How Forza 5 uses the cloud to create more human A.I.

Forza Motorsport 5 is launching with the Xbox One, which means we will all soon be racing shiny expensive roadsters against a sentient supercomputer A.I. that’s based in the cloud, eyeing our every move. 

“First we have to see what it’s going to continue learning, once there’s a million people training it. Right now we have about 400 of us, including playtesters. It’s going to learn a whole bunch of new stuff out there in the wild. It’s going to be automatically adding new features to itself,” says Dan Greenawalt, the creative director at Turn 10 in an interview with VentureBeat.

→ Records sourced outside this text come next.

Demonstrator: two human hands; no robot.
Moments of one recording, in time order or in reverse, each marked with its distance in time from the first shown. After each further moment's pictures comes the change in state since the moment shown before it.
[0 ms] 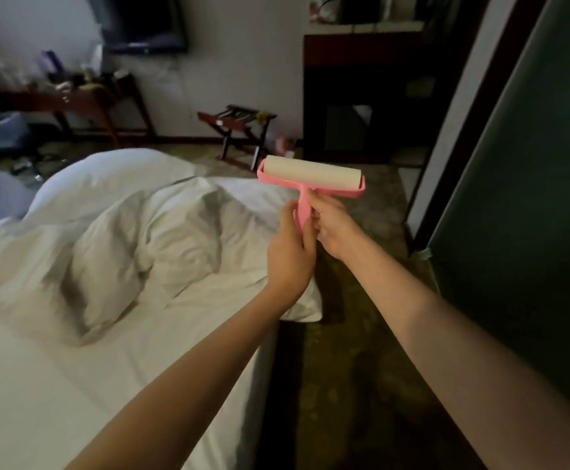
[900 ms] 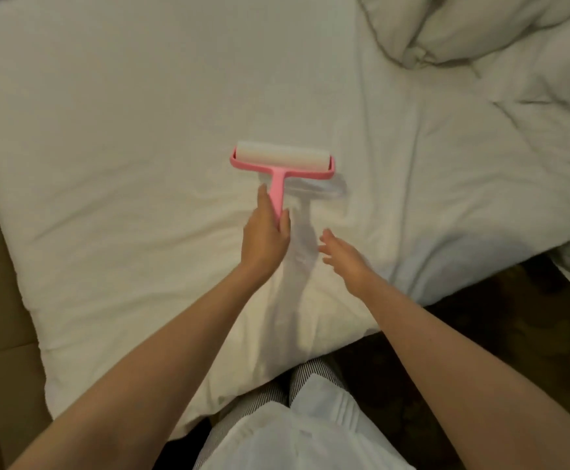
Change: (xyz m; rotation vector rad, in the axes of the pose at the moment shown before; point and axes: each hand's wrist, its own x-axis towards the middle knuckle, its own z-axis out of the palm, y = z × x) left_hand -0.383 -0.338 -0.296 0.397 0.430 -1.129; right_hand -0.180 0.504 0.237 -0.995 -0.768 0.814
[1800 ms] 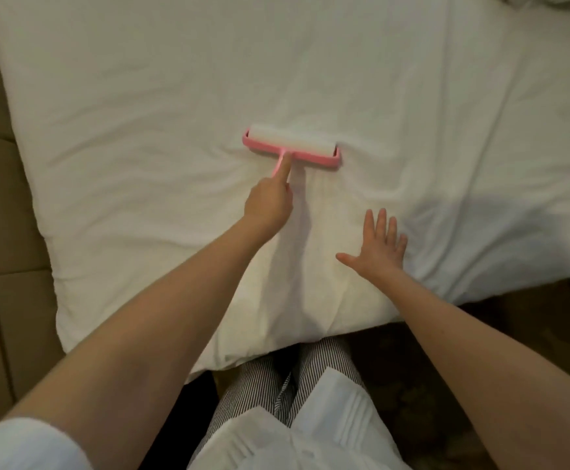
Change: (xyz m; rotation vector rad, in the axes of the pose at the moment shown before) left_hand 0.026 -0.094 0.020 0.324 -0.205 -0.136; right_hand 0.050 0.064 0.013 -1.248 0.074 -0.124
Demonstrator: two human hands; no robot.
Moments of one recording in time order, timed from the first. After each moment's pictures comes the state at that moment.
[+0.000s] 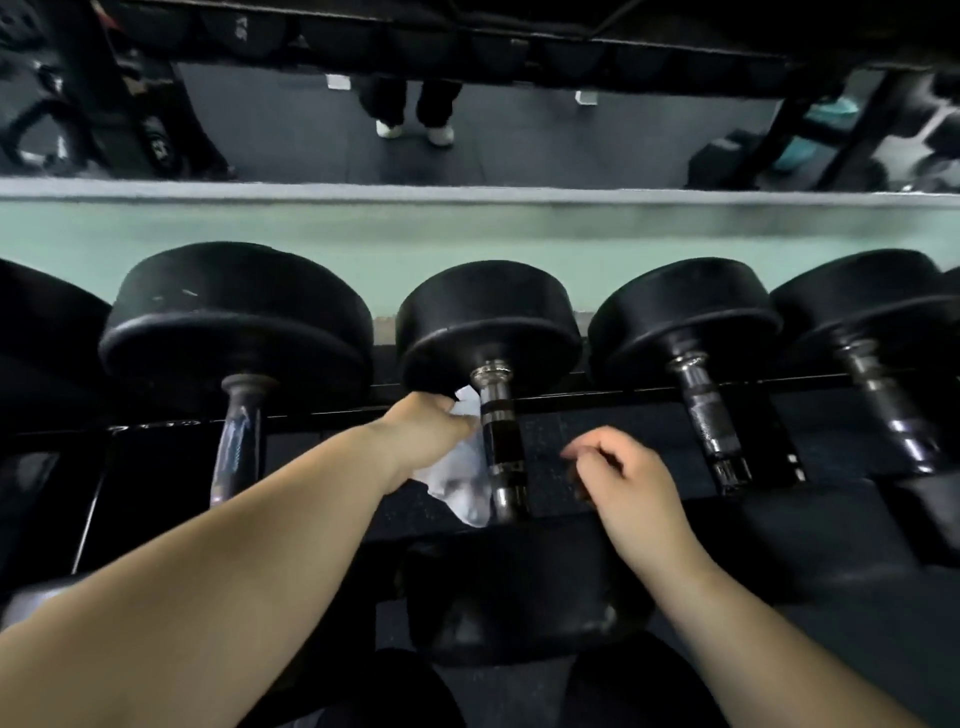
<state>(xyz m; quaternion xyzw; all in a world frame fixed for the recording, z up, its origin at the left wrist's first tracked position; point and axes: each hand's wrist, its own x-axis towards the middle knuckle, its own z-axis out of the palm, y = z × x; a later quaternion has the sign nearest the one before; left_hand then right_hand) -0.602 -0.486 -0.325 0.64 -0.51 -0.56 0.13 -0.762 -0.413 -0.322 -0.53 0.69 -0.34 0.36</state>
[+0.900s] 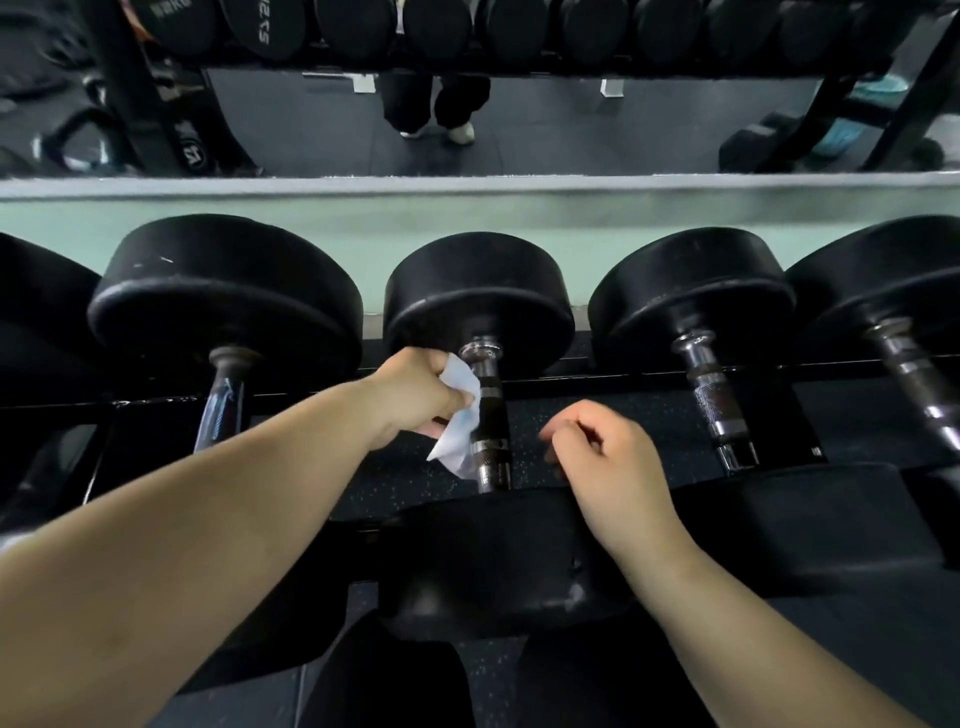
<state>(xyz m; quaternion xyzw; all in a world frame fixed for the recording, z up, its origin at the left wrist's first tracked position) -0.613 -0.493 -0.329 0.61 -0.55 -0.54 0.17 -0.768 -0.412 -0.330 -0.56 0.65 -0.38 0.36</state>
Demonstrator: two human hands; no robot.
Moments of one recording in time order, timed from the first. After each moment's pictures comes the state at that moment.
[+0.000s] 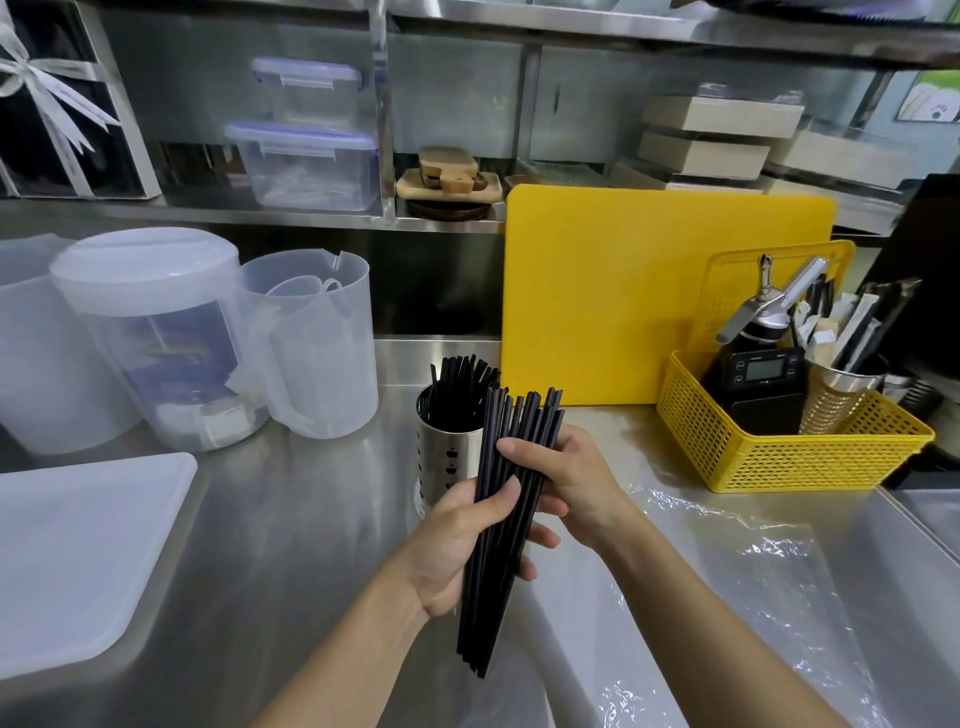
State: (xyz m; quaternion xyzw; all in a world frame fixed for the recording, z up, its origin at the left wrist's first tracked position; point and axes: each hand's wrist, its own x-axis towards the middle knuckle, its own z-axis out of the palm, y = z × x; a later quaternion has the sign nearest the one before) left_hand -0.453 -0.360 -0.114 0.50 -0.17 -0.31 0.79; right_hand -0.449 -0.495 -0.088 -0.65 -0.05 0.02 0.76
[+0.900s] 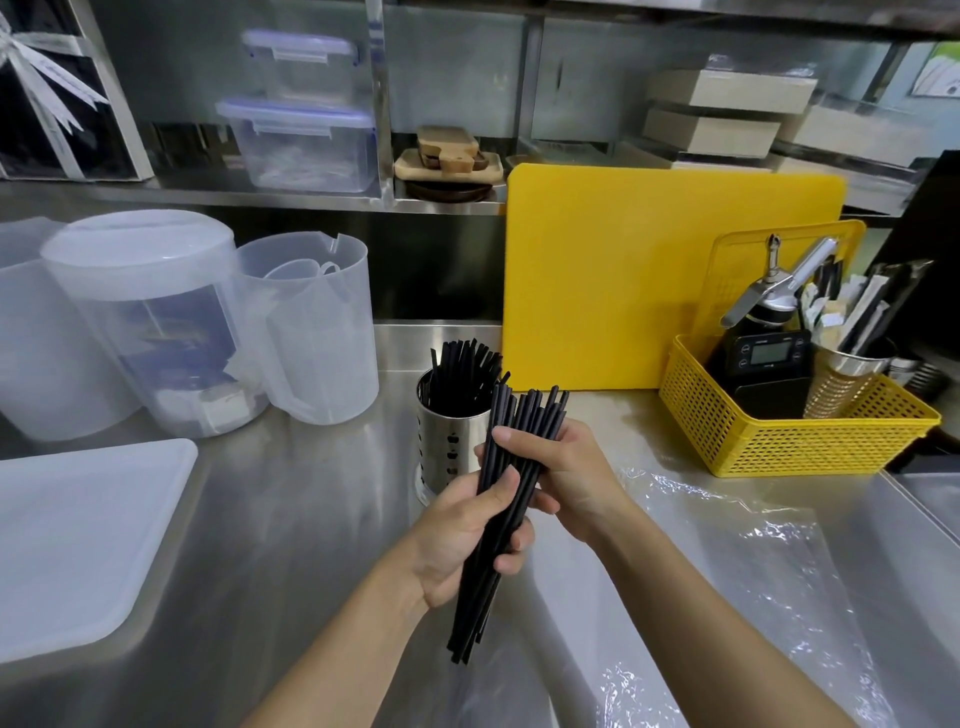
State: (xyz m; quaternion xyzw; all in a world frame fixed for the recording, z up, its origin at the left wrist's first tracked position) left_hand -0.454 -0.361 -0.121 0.48 -0.12 -0.34 0.80; right_hand -0.447 -0.490 -0.098 -0.64 0.01 0.02 0.76
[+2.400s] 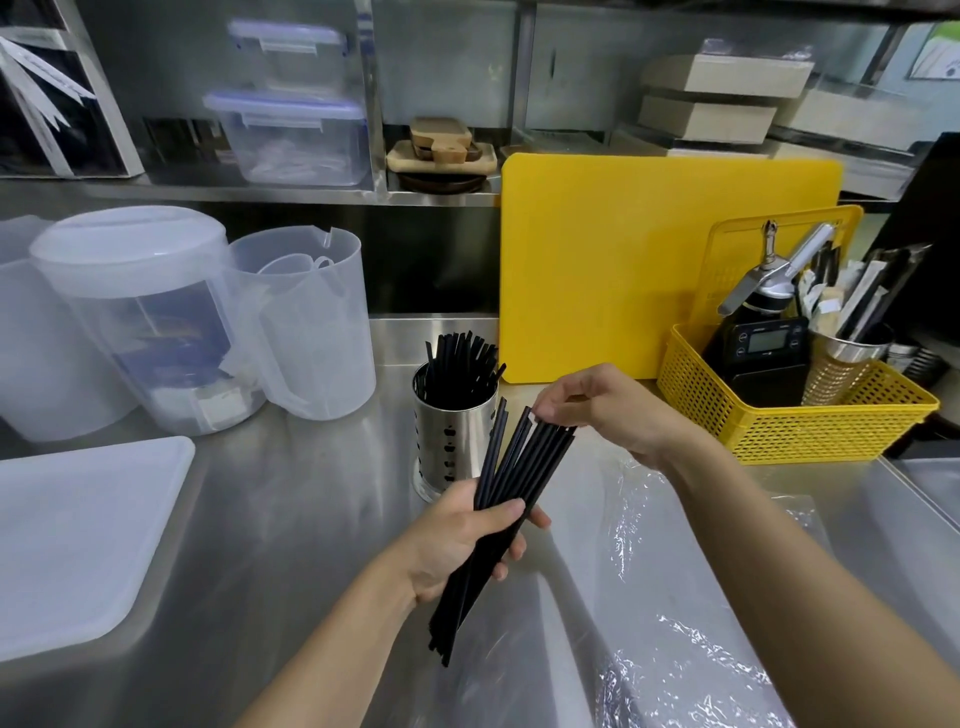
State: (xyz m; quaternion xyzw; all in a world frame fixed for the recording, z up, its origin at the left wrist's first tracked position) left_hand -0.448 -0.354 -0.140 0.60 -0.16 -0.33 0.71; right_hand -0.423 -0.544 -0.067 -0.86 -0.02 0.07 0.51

Turn 10 Studios is calling this technology “drivatars.” Though the name belies it, it sounds like the coolest use of cloud-based technology in gaming to date. Basically, what happens is the game makes use of Microsoft’s sprawling system of servers to take notes on your driving mannerisms. It creates a profile. Then, it plugs that data into computer-controlled opponents in other people’s single-player games. 

“Every time you race, we upload telemetry—where the other cars were and what your car did when you made a bunch of decisions. We’re also recording the line you took and all this other information about the race,” he says.

This is a pragmatic approach to teaching the computer to race like humans. Instead of hard-coding the behaviors of a computer-controlled driver, it creates a system that learns from watching real players in actual environments. There is one difference between A.I. and real players, according to Greenawalt: The A.I. don’t act like jerks.